Photo by Jan Jacops
The man killed by a polar bear at Longyearbyen Camping just before 4 a.m. Friday has been identified as Johan (“Job”) Jacobus Kootte, 38, of The Netherlands, an employee at the campsite, officials announced Friday afternoon.
“He was lying in his tent when he was attacked by the bear,” a statement by The Governor of Svalbard notes. “Relatives have been notified.”

Michelle van Dijk, the campsite’s manager, confirmed Kootte was working as an employee there and had in 2018.
“Job was my friend. He was the sweetest kindest person you could ever meet,” wrote Stefan Leenaars, in a Reddit discussion about the attack. “He was looking for a job to sustain himself during Covid and returned to Svalbard (which he loved) to run the campsite and survive financially. He wasn’t doing anything that hasn’t been done safely there for 40 years. He just got really unlucky. He would probably be devastated to know the polar bear got shot and killed, because he was a conservationist. It is just one of those unfortunate things. He didn’t deserve to die this way, and neither did the bear. I will miss him, and his smile dreadfully.”

Gunnar Helås, a Bergen resident who was one of the first guests to arrive after the campsite opened in late July – well after the normal date due to travel restrictions imposed by the COVID-19 pandemic, wrote in a Facebook post featuring a video of Kootee as a guest gets ready for a polar swim there were only three people at the site including Kootte “and that’s why we got to know this absolutely amazing man.”
“He was one of these people sometimes encounters, which is completely impossible to dislike, and he did everything he could to make us the best possible.

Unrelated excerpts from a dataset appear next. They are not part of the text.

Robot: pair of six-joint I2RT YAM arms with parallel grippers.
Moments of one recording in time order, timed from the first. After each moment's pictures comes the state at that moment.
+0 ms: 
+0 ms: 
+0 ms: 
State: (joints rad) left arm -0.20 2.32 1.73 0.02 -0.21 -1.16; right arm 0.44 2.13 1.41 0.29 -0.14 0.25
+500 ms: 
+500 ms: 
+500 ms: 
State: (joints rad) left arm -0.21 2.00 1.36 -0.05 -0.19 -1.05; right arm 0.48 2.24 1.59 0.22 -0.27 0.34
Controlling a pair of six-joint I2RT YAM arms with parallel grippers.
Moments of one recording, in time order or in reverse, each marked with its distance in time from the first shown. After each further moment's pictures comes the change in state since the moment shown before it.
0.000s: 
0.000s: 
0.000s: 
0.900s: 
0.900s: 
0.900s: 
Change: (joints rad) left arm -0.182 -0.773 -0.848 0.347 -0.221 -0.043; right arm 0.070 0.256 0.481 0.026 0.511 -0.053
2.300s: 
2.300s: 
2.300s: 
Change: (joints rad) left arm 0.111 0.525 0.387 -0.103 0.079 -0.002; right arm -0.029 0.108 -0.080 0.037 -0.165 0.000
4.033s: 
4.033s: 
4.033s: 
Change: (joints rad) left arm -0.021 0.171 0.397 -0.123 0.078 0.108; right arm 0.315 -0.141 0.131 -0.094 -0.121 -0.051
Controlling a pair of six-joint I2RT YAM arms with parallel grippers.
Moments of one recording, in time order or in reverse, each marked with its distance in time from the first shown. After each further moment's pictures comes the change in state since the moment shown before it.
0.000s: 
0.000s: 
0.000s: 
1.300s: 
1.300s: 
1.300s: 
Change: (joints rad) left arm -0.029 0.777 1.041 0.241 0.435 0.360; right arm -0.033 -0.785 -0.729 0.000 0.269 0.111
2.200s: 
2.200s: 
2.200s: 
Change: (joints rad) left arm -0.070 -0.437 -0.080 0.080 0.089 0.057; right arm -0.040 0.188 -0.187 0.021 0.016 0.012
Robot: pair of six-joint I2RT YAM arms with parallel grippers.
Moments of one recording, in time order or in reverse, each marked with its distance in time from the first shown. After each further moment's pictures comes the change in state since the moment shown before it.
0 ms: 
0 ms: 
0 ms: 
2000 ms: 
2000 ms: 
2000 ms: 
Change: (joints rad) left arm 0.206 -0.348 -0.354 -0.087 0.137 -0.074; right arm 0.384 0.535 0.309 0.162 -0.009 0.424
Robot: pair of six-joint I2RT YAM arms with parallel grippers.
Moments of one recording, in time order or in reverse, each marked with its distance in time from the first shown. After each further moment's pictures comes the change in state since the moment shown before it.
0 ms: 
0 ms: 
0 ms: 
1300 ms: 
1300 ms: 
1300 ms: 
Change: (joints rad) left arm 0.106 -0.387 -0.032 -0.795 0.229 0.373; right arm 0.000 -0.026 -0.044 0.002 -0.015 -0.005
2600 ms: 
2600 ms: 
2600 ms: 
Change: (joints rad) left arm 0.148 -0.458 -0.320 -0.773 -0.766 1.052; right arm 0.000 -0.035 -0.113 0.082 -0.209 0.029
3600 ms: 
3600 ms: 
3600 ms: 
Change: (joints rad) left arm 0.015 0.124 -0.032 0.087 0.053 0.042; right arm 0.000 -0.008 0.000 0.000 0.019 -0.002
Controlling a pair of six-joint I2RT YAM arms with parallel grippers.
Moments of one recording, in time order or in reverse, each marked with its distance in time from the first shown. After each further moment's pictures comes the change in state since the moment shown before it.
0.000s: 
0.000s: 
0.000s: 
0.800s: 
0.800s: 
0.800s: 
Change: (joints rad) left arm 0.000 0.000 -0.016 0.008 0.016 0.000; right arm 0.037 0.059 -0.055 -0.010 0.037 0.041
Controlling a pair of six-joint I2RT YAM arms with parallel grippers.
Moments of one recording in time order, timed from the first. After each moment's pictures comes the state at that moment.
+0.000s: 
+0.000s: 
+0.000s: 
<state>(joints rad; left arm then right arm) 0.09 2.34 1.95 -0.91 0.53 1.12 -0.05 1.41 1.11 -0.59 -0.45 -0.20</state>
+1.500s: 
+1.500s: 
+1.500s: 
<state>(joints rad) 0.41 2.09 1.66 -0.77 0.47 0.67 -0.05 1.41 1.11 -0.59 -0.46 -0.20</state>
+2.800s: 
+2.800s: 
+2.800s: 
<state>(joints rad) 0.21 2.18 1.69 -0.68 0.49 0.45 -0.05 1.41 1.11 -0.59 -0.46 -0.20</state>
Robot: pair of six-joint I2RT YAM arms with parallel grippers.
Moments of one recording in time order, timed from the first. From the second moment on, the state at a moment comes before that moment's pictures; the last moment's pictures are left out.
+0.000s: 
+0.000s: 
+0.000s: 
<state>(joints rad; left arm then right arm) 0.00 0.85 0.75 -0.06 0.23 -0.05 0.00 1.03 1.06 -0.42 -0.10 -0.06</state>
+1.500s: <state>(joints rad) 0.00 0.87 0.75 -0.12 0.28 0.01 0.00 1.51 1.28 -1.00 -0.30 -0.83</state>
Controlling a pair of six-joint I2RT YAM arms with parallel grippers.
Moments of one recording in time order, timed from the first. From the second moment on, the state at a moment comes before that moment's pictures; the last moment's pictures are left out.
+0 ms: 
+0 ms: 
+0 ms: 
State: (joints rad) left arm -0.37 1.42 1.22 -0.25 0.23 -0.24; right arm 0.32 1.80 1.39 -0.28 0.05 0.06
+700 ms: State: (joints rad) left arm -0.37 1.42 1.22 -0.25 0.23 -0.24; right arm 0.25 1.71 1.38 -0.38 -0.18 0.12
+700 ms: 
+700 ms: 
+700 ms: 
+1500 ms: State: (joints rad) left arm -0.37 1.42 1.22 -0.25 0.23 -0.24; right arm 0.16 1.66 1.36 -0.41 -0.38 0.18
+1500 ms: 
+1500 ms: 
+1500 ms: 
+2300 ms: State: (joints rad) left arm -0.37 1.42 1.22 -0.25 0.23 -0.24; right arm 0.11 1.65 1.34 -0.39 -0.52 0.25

A true yes human being, simply.” Helås wrote. “It was completely impossible not to love him. He was the type of person who did everything he could to make those around him have a good time, and he had a warm and good personality.”
The attack is the first by a bear involving a fatality since 2011. The bear was shot by a person immediately after the attack and the bear was found dead nearby the parking lot of Svalbard Airport.
No other people were injured in the attack. However, six other people at the campsite – three Germans, a Norwegian, a Finn and an Italian – were taken to Longyearbyen Hospital for counseling and are being interviewed by officials as part of the investigation into the incident.

Kootte wrote about his experiences traveling to and in in Svalbard that summer for his blog, frequently in eclectic terms with plenty of personal reflections and musing about nightlife.
“When I was in Longyearbyen, I always thought I missed trees, sunsets, stuff like that. Never did I think that I would miss extreme weather,” he wrote in a post from Prague in September of that year following his time at the campsite.
“If you dismiss the very few days with strong wind, the weather is almost boring. When it rains it drizzles, sure, you’ll get wet, but it takes an hour or two. If it snows it’s a light cover, gone in an hour. And like I said, the wind can be strong, but rarely. There were two days, one in the very beginning of the season, and that caused a bit of nervous panic in me. The rental tents were only just set up, and in my mind I saw them flying out to sea. So at two in the morning I went out to reinforce the bases, in the hopes they would survive the night. Only one collapsed, so that was good.
The second time was better. At least, I found it hilarious. On my first day as an unemployed bum it was blowy in the morning, so I hung around, doing some chores and keeping a weary eye on the tents who were rocking away but standing firm. By afternoon the wind died down, so I tied the dog to me, and went for a walk. The walk took longer than normal because I had no job to return to. When I got back after four hours from a lovely walk, and a lovely beer, in rather lovely weather, nine tents had been blown over, with one actually landing out at sea. The wind, noticing my absent eye, had returned with a vengeance.
I was greeted back in the kitchen by a group of disheveled guides who looked at me as if I knew exactly what the weather was going to be like and bailed before it got bad. They took it in good spirits though. They kept the damage to a minimum, in what were reportedly awful conditions. The only tent that could not be rescued from total destruction was a tent belonging to three guys who chose to keep drinking beer by the heater while the rest of campsite was running around like mimes in the wind.”
An Icepeople article about Longyearbyen’s first-ever pride parade in 2018 notes that he made only the briefest of passing references to his sexuality, such as a lone blog post during his trip here noting “now I’m off to find a nice gay bar to have another beer and hopefully see a drag queen get in a fight with a drunken sailor. Flensburg is, after all, a town off sailors and brewers.”
Jan Jacops, a science journalist who met Kootte several times while staying at the campsite, wrote in an online interview “I know that he signed up last minute to run this year campsite because one of the two managers from last year couldn’t attend since he or she originated from a coronavirus red zone.”
“He didn’t talk that much,” Jacops wrote. “He always went into town every morning to get a few beers. Sitting on the outside terraces with his dog at the campsite he would say that he was going to ‘walk’ the dog.”
As a man reportedly of few words, the posts on Kootte’s Facebook page tended to be one-line quips (accompanied by an abundance of verbose photography). A sampling from his final summer here and the journey before:
• I had forgotten how cleaning a gun makes your hands feel very soft and lovely.